Find a law, and prove it by induction.

Question

From the following equalities, I'm supposed to find a law and prove it by induction.

$1=1$; $1-4=-(1+2)$; $1-4+9=1+2+3$, and $1-4+9-16=-(1+2+3+4)$.

I supposed the law was $\sum^{n}_{k=1} (-1)^{k+1}k^2=(-1)^{n+1}\sum^n_{k=1} k$.

Let's say it's valid for a $n\in \mathbb{N}$. For $n+1$, I have $\sum^{n+1}_{k=1} (-1)^{k+1}k^2=\sum^{n}_{k=1} (-1)^{k+1}k^2+(-1)^{n+2}(n+1)^2$, which by the induction hypothesis it's equal to $(-1)^{n+1}\sum^n_{k=1} k+(-1)^{n+2}(n+1)^2$.
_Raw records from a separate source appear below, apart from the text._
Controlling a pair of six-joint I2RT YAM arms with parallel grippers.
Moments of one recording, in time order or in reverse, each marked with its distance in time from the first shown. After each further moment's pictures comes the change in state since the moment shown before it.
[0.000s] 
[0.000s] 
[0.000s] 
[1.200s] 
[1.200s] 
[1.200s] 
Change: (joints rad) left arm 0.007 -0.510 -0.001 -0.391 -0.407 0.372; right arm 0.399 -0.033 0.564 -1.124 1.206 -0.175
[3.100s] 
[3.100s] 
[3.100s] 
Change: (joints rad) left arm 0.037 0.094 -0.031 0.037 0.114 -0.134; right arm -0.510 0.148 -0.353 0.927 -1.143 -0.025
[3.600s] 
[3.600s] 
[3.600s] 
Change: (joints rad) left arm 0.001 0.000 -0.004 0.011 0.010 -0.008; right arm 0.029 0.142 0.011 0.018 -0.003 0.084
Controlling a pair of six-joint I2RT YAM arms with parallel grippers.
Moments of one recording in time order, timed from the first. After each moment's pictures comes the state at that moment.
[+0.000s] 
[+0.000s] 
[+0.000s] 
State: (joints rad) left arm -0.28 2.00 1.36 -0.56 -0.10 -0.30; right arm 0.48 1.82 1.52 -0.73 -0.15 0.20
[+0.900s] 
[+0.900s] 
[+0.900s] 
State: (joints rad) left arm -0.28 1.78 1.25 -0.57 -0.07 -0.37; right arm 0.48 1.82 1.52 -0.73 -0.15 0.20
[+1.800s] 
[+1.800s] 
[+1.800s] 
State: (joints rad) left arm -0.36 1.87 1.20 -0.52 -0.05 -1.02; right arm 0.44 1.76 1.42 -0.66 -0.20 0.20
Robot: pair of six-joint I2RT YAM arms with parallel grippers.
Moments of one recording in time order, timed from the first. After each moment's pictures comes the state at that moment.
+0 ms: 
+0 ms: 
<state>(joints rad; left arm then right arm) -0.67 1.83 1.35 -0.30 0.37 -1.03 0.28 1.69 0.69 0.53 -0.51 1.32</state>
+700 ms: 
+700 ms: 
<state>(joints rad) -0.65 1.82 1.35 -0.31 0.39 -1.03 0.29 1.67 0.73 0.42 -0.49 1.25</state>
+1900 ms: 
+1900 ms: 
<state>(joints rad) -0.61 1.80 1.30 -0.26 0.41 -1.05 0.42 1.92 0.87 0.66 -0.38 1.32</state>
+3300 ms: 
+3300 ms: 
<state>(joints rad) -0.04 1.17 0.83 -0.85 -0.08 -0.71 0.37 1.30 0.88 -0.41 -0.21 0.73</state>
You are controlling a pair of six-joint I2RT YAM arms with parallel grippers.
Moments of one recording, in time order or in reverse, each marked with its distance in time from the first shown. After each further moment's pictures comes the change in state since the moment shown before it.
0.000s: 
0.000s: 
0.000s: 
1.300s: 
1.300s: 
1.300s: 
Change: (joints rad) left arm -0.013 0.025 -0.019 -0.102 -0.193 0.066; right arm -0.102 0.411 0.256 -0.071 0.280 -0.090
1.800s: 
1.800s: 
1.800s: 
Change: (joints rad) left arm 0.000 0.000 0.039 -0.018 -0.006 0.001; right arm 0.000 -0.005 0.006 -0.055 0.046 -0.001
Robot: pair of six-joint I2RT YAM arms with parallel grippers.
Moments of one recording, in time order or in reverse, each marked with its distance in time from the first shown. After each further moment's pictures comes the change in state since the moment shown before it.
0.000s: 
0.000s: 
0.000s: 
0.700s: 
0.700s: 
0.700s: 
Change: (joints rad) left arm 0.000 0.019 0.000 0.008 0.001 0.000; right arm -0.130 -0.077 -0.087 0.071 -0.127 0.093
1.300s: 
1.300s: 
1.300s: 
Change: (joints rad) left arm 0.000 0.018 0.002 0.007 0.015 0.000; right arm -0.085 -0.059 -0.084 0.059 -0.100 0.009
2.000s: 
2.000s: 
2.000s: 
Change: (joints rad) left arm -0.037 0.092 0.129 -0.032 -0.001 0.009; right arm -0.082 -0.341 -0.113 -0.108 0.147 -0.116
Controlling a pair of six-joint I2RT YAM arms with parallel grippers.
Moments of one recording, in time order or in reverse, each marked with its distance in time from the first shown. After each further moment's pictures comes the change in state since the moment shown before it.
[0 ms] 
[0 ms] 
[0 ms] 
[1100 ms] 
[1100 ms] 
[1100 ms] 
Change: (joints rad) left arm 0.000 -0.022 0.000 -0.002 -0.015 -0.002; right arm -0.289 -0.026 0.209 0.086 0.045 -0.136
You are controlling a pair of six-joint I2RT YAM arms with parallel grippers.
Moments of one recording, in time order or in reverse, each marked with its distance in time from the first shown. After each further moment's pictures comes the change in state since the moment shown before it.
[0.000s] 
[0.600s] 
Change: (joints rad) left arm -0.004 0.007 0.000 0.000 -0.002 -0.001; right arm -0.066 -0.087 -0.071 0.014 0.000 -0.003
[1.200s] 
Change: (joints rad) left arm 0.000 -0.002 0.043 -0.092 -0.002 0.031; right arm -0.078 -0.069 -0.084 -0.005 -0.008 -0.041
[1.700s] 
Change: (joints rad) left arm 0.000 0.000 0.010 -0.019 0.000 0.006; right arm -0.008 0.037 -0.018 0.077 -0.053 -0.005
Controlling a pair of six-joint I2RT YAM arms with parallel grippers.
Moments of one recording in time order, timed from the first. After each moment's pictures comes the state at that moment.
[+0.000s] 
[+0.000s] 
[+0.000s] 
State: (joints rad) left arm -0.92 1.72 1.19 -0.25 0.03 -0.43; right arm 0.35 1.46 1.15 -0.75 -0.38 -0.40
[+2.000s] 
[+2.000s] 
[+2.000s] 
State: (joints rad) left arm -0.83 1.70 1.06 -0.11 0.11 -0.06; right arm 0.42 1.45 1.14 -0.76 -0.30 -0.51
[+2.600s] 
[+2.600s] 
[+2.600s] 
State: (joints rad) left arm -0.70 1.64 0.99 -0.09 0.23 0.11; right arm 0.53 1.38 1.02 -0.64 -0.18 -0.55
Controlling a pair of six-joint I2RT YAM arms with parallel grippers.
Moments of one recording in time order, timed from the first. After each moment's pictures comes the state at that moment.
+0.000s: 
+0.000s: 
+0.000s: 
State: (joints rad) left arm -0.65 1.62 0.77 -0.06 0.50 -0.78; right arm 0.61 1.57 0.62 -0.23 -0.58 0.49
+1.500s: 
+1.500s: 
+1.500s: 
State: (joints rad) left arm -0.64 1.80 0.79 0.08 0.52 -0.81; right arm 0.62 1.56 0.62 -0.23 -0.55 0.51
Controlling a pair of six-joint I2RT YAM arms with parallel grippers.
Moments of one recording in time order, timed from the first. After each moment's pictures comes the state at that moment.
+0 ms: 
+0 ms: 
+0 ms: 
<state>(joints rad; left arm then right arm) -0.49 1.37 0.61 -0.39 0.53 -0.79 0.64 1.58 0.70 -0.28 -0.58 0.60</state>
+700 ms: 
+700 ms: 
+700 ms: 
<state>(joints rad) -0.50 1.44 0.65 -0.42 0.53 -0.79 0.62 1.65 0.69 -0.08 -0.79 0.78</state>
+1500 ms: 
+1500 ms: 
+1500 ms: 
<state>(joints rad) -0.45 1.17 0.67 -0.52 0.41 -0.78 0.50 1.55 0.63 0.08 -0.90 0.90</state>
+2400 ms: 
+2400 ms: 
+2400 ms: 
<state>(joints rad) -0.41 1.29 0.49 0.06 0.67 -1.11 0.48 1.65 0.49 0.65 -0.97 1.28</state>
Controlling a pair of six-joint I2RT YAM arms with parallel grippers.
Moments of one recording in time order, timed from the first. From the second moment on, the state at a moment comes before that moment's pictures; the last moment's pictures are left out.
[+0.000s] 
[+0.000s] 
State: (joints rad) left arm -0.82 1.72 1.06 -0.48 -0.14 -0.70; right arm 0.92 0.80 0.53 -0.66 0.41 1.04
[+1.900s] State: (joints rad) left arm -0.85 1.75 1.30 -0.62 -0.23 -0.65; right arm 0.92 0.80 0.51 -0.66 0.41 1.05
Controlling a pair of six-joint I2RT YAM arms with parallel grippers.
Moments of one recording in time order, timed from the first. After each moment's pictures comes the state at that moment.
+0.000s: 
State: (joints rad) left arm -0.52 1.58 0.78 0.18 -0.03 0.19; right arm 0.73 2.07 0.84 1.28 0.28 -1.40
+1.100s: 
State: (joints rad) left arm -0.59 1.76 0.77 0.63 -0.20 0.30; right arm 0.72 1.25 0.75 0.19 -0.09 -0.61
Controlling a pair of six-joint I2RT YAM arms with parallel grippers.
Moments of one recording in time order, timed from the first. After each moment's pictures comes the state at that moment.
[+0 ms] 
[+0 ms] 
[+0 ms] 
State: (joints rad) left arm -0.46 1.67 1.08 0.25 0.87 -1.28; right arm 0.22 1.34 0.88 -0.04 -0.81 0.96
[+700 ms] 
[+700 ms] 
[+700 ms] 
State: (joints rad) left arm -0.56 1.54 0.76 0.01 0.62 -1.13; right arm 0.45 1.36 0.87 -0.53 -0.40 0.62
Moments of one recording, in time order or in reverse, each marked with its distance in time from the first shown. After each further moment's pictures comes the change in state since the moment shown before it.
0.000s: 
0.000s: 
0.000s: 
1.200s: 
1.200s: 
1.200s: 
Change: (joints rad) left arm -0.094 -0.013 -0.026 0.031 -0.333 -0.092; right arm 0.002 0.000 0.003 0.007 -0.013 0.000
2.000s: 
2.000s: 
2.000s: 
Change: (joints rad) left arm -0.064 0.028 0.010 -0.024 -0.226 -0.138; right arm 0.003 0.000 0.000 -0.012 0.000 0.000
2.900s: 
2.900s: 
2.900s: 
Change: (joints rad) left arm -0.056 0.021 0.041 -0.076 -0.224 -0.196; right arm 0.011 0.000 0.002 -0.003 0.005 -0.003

I'm stuck here. What's the 'trick'?

Any help would be appreciated.

Answer 1

although this is not an inductive proof it is worth noting, in passing, that this rather pretty result follows from the fact that the difference of the squares of two consecutive integers is equal to their sum. thus, for example:

$$ 9^2-8^2 = 9+8\\ 7^2-6^2 = 7+6\\ 5^2-4^2 = 5+4\\ 3^2-2^2= 3+2\\ 1^2-0^2= 1+0 $$ adding these equations gives $$ 9^2-8^2+7^2-6^2+5^2-4^2+3^2-2^2+1^2 = 9+8+7+6+5+4+3+2+1 $$

Answer 2

You have to prove that $$(-1)^{n+1}\sum^n_{k=1} k+(-1)^{n+2}(n+1)^2=(-1)^{n+2}\sum^{n+1}_{k=1} k$$ that is $$(n+1)^2=\sum^{n+1}_{k=1} k+\sum^n_{k=1} k=2\sum^n_{k=1} k+(n+1)$$ or $$\sum^n_{k=1} k=\frac{n(n+1)}{2}$$ which holds (see Proof for formula for sum of sequence $1+2+3+\ldots+n$?).

Answer 3

You need to show $$(-1)^{n+1}\sum_{k=1}^nk+(-1)^{n+2}(n+1)^2=(-1)^{n+2}\sum_{k=1}^{n+1}k.$$ Dividing by $(-1)^{n+1}$, this is equivalent to $$-\sum_{k=1}^nk+(n+1)^2=\sum_{k=1}^{n+1}k.$$ Now you can just apply the formula for $1+2+\dots+n$.